FORMER Caroni (1975) Limited workers, who invested their Voluntary Separation of Employment Package (VSEP) money into a fund administered by the Agricultural Development Bank (ADB) and the Unit Trust Corporation of Trinidad and Tobago (UTC) fund, protested outside the ADB’s San Fernando branch yesterday, demanding payment of money they believe is owed to them.
The former sugar workers called for the interest they were allegedly promised on their deposits made with the bank six years ago.
The ADB’s Chief Executive Officer, Jacqueline Rawlins, in a signed letter to some 3200 former workers several months ago, stated that the international financial crisis had impacted on the growth of the funds invested in the Individual Retirement Unit Account (IRUA). The investments did not grow enough to pay out the promised interest, she noted.
In 2003, when the deal was announced by then Chairman of the ADB and UTC, Hubert Alleyne, he said the intention was to deposit the VSEP earnings into UTC’s lndividual Retirement Unit Account (IRUA).

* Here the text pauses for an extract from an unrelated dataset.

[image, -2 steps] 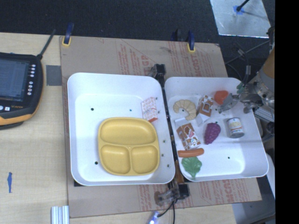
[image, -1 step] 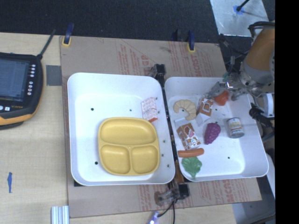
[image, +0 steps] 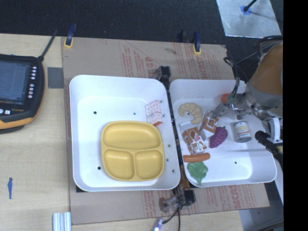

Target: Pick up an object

’You can then borrow up to the amount deposited, with your original deposit acting as security for your loan,’ he said then.
Loans, he noted then, would be repaid in approximately six years on an interest rate of eight per cent per annum, net gains were projected for transactions.
Allan Praimdass, spokesperson for the former workers, said yesterday that they are planning to seek legal advice.
’We met with an official at the ADB and she is saying the same thing that the letters said - we won’t be able to get the interest, but what we are saying is that we are entitled to the $49,000 on every $100,000 invested as promised because they have made the interest. We were supposed to be receiving that all now,’ he said.
He said they had received statements from the ADB until last March that showed their money had accumulated interest.